A unique aspect of the current study was the comparison of complication burden between cohorts. Interestingly, CR-POPFs incurred significantly reduced complication burden in externalized stent patients compared with no stent patients (0.252 vs. 0.394, p = 0.035). In fact, the difference in CR-POPF ACB between groups was equivalent to greater than an entire level of utility-weighted severity. For example, a patient with a CR-POPF following externalized stent placement can expect treatment with therapeutic somatostatin analogues, antibiotics, TPN, or TEN—corresponding to a Modified Accordion Grade 2 weight of 0.260. In contrast, the average patient developing a CR-POPF without stent placement can expect an operative procedure short of general anesthesia such as complex wound management or percutaneous drain placement; put another way, these characterize a Modified Accordion Grade 3 severity weight of 0.370.

Several limitations of this study warrant further discussion. First, the study is retrospective, so there was no randomization process for placement of externalized stents, which were utilized at the surgeon’s discretion. This led to a selection bias where they were typically utilized by surgeons for perceived higher risk patients; however, this limitation was addressed by using the FRS to compare patients with similar comprehensive risk profiles for CR-POPF development. Moreover, to minimize this potential source of bias, the current study used risk-stratified multivariable analyses that considered other potential confounding factors for CR-POPF development such as age, gender, BMI, drain placement, and the administration of octreotide prophylaxis. One potential approach for minimizing bias from non-randomized treatment assignment involves propensity score-matching; the present study was unable to utilize this approach due to cohort heterogeneity, which substantially limited the number of patients available for such an analysis. Another limitation regards the relative homogeneity of the institutions studied—all are high-volume, academic centers; therefore, our findings may not be generalizable to lower-volume, nonacademic centers. Lastly, despite the collective effort of several high-volume institutions, the rare occurrence of high FRS scenarios may have limited the statistical power of certain analyses. Both type I (in the case of stent high-use surgeons) and type II (in the case of stent low-use surgeons) errors remain possibilities.

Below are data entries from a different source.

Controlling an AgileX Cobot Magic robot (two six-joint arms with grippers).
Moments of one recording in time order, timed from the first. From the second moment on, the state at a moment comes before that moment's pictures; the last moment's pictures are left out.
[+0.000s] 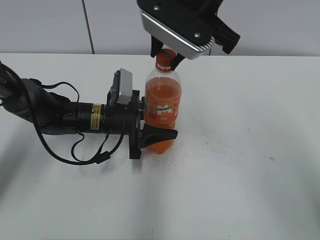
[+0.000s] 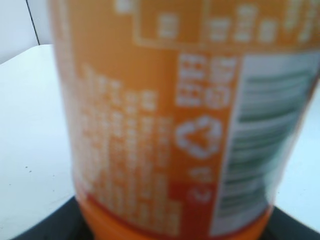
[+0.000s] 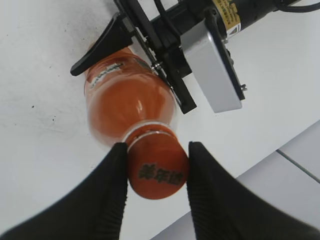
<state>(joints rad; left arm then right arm) -0.32 2.33 -1.17 1.30 -1.21 -0.44 0.66 1.88 -1.82 0.13 1.21 -2.12</state>
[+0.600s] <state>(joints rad) -0.32 2.33 -1.17 1.29 -1.20 -0.45 0.66 1.88 -1.82 0.08 1.21 -2.32</state>
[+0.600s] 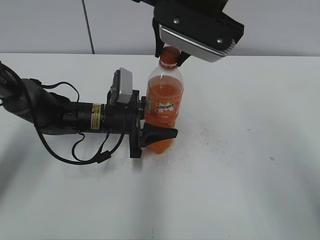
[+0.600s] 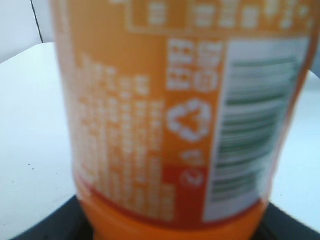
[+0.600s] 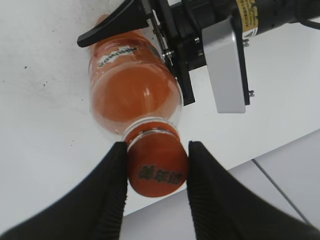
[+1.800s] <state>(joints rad) -0.32 2.33 -1.17 1.27 -1.20 -0.48 0.66 1.86 -1.87 0.04 1.21 -2.58</state>
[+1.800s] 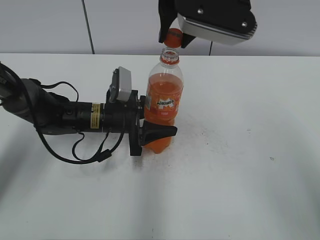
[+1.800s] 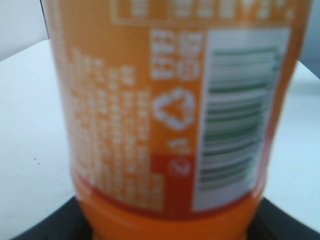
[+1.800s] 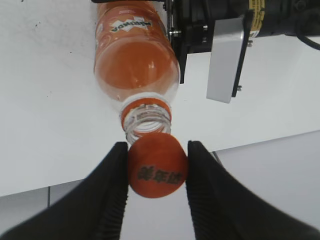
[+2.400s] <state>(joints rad) -0.32 2.33 -1.17 1.27 -1.20 -0.48 0.66 1.79 -1.87 0.02 1.21 -1.38</state>
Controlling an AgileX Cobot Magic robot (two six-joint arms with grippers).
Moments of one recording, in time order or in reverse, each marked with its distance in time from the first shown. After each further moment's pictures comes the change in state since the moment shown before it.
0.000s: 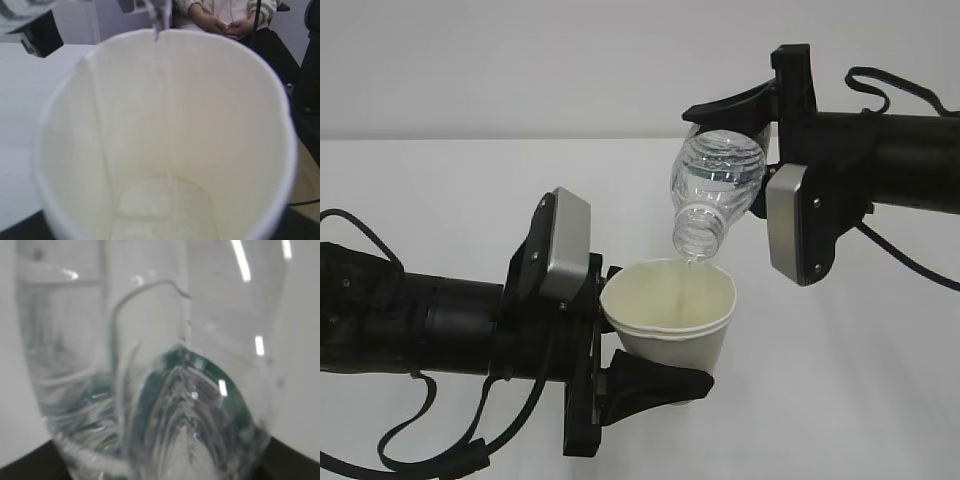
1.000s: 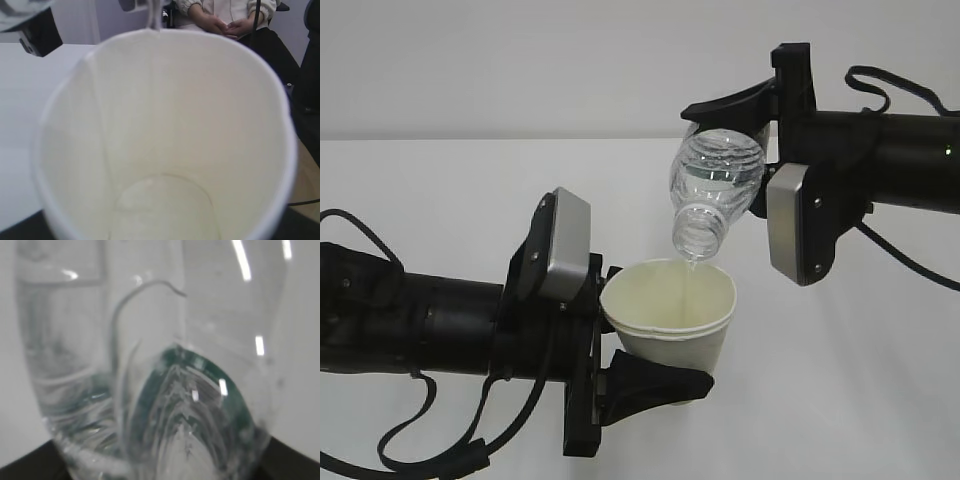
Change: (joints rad) left arm 0.000 0.000 0.000 0.002 0.000 0.000; right arm 0.000 0.000 0.000 -0.002 -0.012 0.000
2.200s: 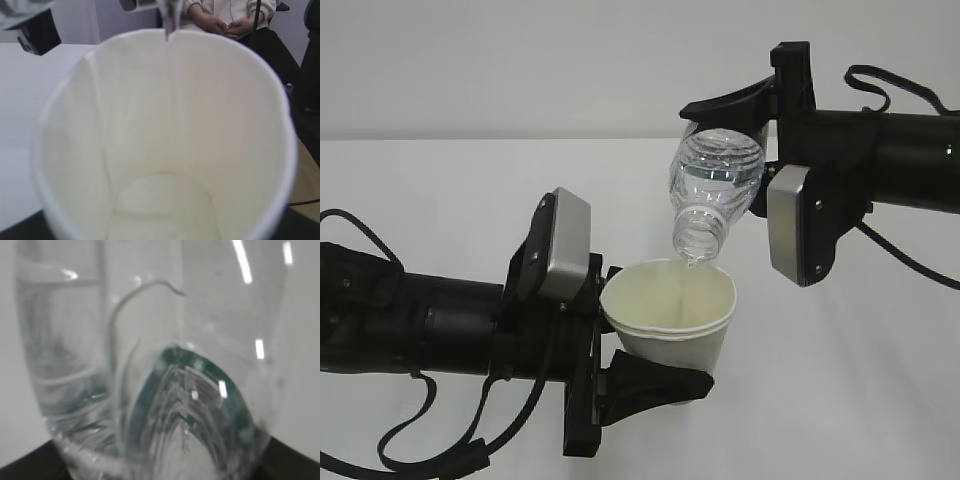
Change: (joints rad) left arm 0.000 0.000 0.000 0.000 0.000 0.000; right arm 0.000 0.000 0.000 0.000 -0.011 -0.018
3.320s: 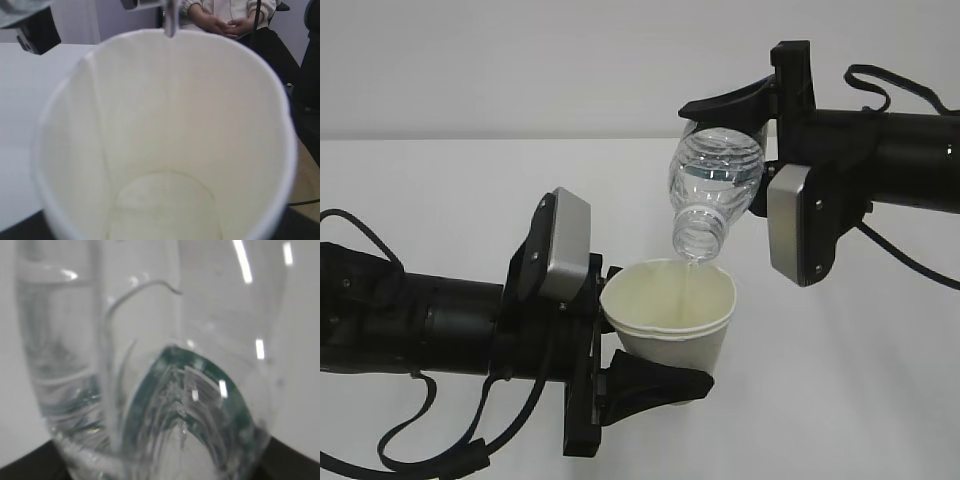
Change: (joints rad) left arm 0.000 0.000 0.000 0.000 0.000 0.000; right arm 0.000 0.000 0.000 0.000 -0.008 -0.002
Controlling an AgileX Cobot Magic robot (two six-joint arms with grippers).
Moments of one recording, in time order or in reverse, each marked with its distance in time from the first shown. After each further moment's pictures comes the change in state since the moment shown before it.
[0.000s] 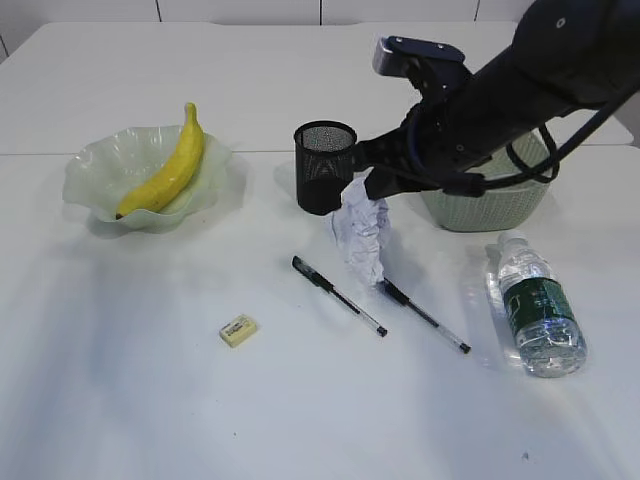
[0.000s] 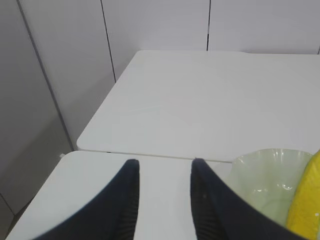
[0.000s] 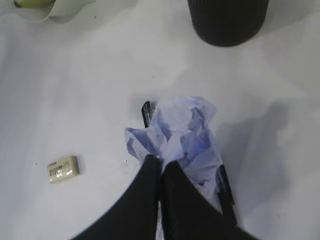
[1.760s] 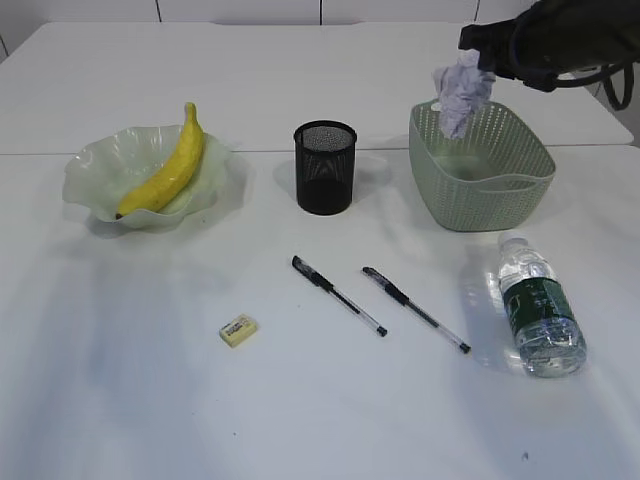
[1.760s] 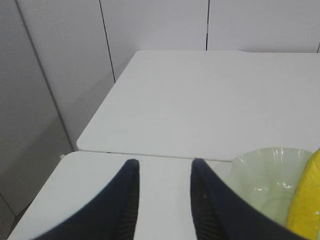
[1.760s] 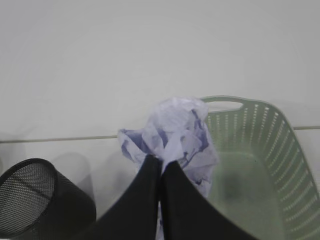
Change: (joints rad) left arm 0.000 0.000 0.000 0.004 0.000 0.006; right arm -0.256 0.087 -0.166 0.032 -0.385 0.000
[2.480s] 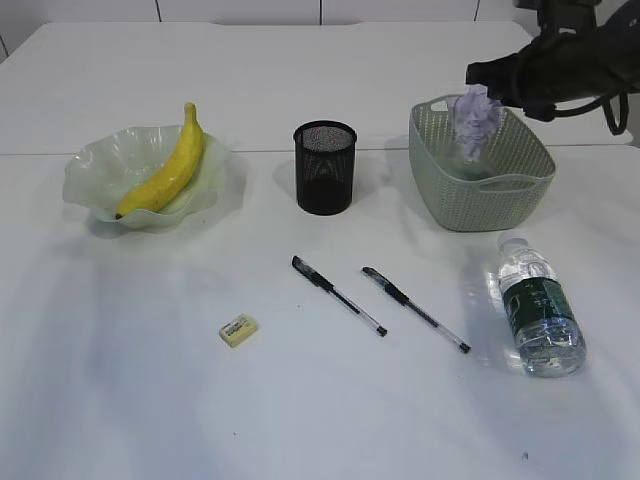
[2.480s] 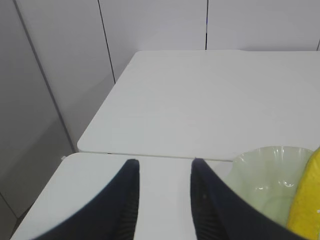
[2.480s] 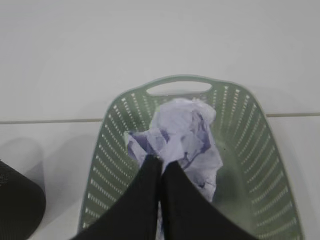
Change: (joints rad) left arm 0.000 0.000 0.000 0.008 0.000 0.006; right arm -0.035 0.084 0.000 0.000 -0.045 -0.078
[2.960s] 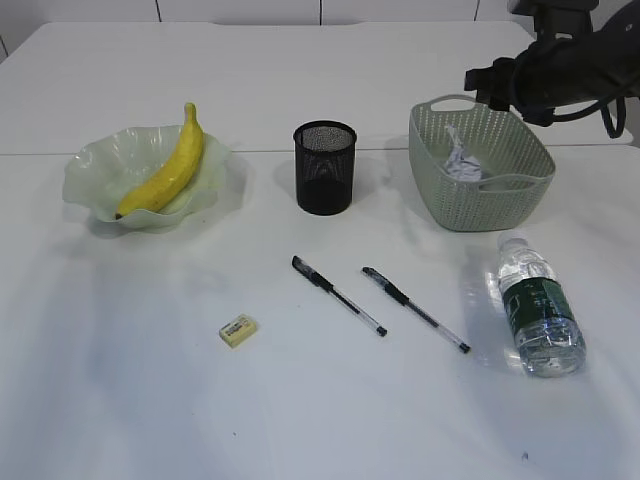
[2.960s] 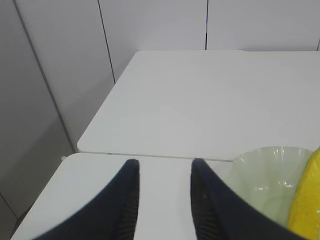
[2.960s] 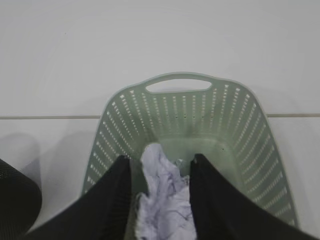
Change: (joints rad) left arm 0.000 0.000 0.000 0.000 0.000 0.000; right arm 0.000 0.011 -0.002 0.000 0.002 -0.021
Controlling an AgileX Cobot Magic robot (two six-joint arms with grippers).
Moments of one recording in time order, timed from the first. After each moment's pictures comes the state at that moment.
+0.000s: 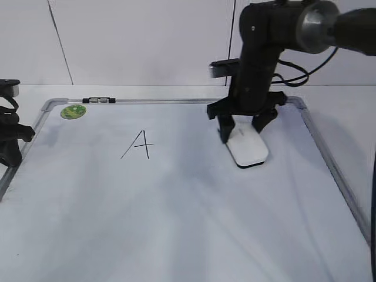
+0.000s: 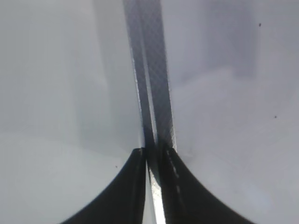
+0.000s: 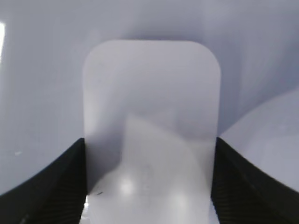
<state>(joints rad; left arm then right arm) 0.01 1.95 -1.25 -0.12 0.79 0.18 0.39 2.30 -1.97 0.00 1.22 0.08</state>
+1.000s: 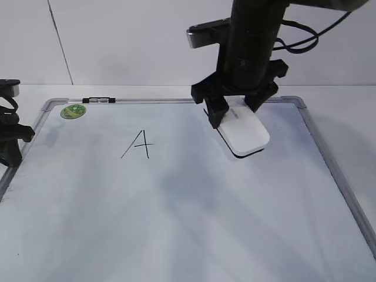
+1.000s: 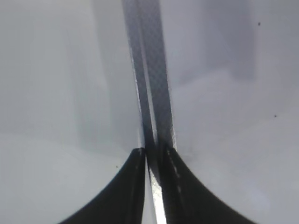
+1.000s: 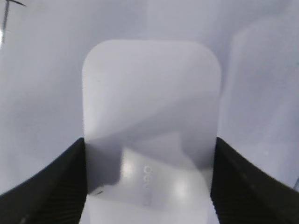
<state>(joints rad) 0.01 1.95 -1.25 -0.12 0.79 0.18 0.53 1.99 -1.78 -0.10 1.23 0.13</state>
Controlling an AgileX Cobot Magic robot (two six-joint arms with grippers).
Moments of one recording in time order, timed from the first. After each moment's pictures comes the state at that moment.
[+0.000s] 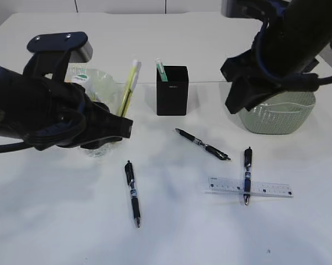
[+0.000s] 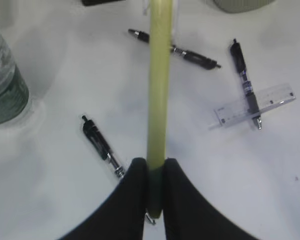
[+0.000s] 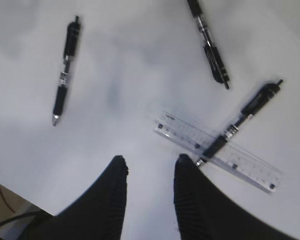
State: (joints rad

Lastly, improvement in surgical outcomes is predicated on recognition of effective and ineffective approaches and subsequent, willful adaptation. While the findings of this study are still too recent to determine whether practice has been altered, the surgeons who contributed to this series were polled regarding the potential impact the results of this study might have on their management of patients. Four out of five of the low frequency stent users profess that they are already, or will consider, applying external stents in high-risk scenarios. Both high-frequency users expressed recognition of the potential detrimental effects associated with stents in lesser-risk scenarios and indicate they will consider more discretionary use going forward. Furthermore all of the study authors offered that the development of the FRS, and its subsequent use in risk-adjusted analyses3 , 22 24 , 30, has impacted on their perceptions of operative risk and strategies for mitigation.

Conclusion

This multicenter study is the largest comparative analysis of externalized trans-anastomotic stents versus no stent for PD. It demonstrates that the value of externalized stents as a CR-POPF mitigation strategy may vary by risk—as judged by the comprehensive Fistula Risk Score. Additionally, the complication burden of postoperative fistula may be influenced by the presence of an externalized stents. Lastly, this study demonstrates how a patient’s overall CR-POPF risk—rather than individual risk factors—should be used when evaluating the efficacy of fistula mitigation strategies.